Yesterday I mentioned a Factset article about the trading behavior of China-related ETFs during the current market gyrations in Shanghai and Shenzhen. It focuses on the Deutsche X-trackers Harvest CSI 500 China-A Shares Small Cap ETF (ASHS). Quite a mouthful.
ASHS opened for business last year and has about $41 million in assets. Its goal is to track the performance of 500 Chinese small caps. It holds all of the names in the appropriate proportions, to the extent that it can. Where it can’t, it finds the best proxies available.
Year to date through yesterday, ASHS has risen by 37%+.
The fund melted up in mid-June, however. Its price rose by 40% from June 8th through June 10th alone, at which time it had y-t-d performance of +113%.
The bottom fell out in the following month, when ASHS lost slightly more than half its value–before bouncing back up by +30% over the past few weeks.
Two points about ASHS:
1. The fund uses fair value pricing, which is the industry norm in the US. Fair value pricing, usually performed by a third party the fund hires, does two things:
—-it adjusts the prices of foreign securities in markets that are closed during New York trading for information that has come to light after their last trade, and
—-it gives an estimate for the value of securities that are not trading for one reason or another on a given day.
(Note: in my experience, both types of adjustment are surprisingly reliable.)
This second feature has doubtless come in handy over the past couple of months, since there have been days when as many as half of the Chinese small caps haven’t traded.
2. A mutual fund transacts once a day, through the management company, after the market close and at Net Asset Value.
In contrast, an ETF like ASHS trades continuously during the day, through a number of broker dealers (Authorized Participants), and not necessarily at NAV.

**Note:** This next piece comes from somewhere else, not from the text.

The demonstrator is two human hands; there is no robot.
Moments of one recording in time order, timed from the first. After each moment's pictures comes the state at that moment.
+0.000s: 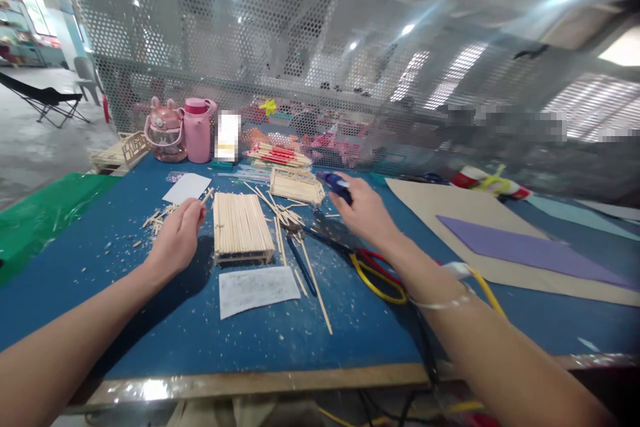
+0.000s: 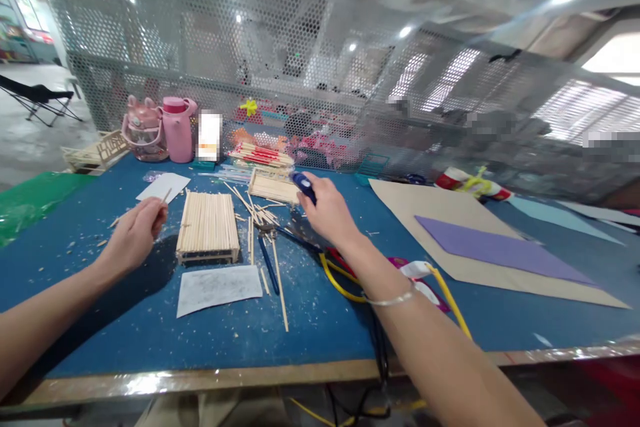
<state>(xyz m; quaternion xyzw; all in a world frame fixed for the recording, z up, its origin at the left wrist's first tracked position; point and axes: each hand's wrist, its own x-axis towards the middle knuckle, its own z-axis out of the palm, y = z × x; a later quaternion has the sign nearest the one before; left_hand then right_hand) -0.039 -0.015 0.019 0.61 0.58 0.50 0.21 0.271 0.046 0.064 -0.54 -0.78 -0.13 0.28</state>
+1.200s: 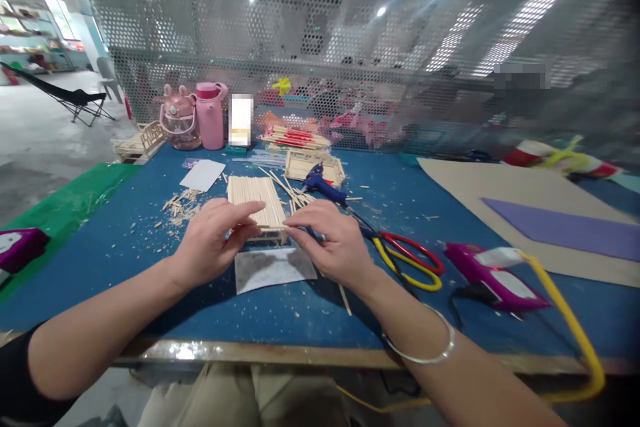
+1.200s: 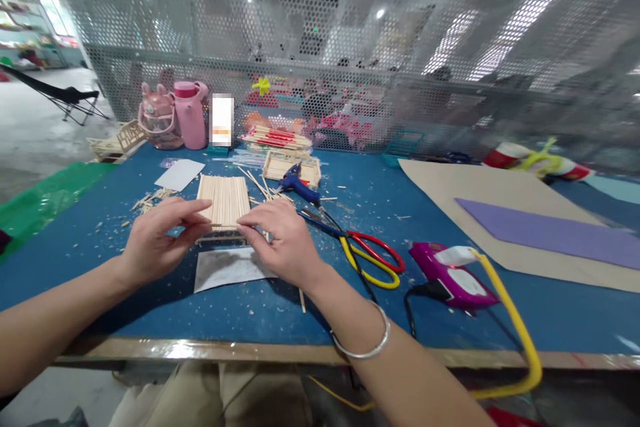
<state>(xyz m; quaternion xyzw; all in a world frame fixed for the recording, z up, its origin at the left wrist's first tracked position) -0.020 -0.049 0.026 0.81 0.35 0.47 -0.01 0.189 -0.025 0.039 -0.25 -0.86 0.02 0.45</state>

The idea is that these middlemen will use the very cheap brokerage record systems for fund transactions, thus keeping administrative costs down–and that the brokers will use their market making and inventory capability as a way of minimizing the daily flows in and out of the ETF portfolio.

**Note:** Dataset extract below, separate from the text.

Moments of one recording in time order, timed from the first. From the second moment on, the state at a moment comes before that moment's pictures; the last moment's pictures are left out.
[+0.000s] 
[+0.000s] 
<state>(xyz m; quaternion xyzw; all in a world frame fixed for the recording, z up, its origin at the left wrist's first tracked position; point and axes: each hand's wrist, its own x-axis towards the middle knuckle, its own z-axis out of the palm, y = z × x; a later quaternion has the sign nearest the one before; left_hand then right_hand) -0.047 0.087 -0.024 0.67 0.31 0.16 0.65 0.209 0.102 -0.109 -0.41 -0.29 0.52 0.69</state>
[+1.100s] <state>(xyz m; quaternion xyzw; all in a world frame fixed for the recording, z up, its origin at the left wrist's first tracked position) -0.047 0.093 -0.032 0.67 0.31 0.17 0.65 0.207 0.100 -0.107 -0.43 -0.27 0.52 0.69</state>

In June, this worked out in an interesting, and ultimately stabilizing way for ASHS.
As I mentioned above, the market price of ASHS rose by 40% over two days in mid-June. We know that, according to Chinese trading rules, the stocks in the portfolio itself could rise in value by at most 10% daily, or 21% over two days. I can’t imagine the ASHS fair value pricing service decided that the portfolio was actually worth 40% more than two days earlier when the market signal was twenty-ish. If I’m correct, the broker dealers decided to meet (presumably large) demand for ASHS shares by letting the premium to NAV expand substantially …by 20%?…thereby choking some of the demand off, rather than issue a ton of new ASHS shares at a lower price.

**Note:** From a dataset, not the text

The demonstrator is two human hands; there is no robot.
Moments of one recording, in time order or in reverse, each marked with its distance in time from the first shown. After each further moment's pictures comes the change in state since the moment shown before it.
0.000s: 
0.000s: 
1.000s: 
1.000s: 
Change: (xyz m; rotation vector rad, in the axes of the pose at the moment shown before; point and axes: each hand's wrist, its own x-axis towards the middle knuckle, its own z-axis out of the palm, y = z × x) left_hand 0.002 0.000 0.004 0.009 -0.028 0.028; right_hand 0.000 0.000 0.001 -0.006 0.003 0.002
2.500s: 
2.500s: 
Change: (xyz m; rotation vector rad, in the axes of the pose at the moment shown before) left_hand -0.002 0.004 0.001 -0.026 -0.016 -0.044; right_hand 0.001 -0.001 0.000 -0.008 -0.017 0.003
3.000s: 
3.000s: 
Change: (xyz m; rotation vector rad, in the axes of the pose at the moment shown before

According to Factset, the brokers did create new shares. But they apparently lent at least some of them to short sellers, who sold them in the market, further tamping down demand.
So the Authorized Participants performed their market-making function admirably–presumably making a boatload of money in the process. But this situation illustrates that the worst fears of possible ETF illiquidity in crisis times may be overblown.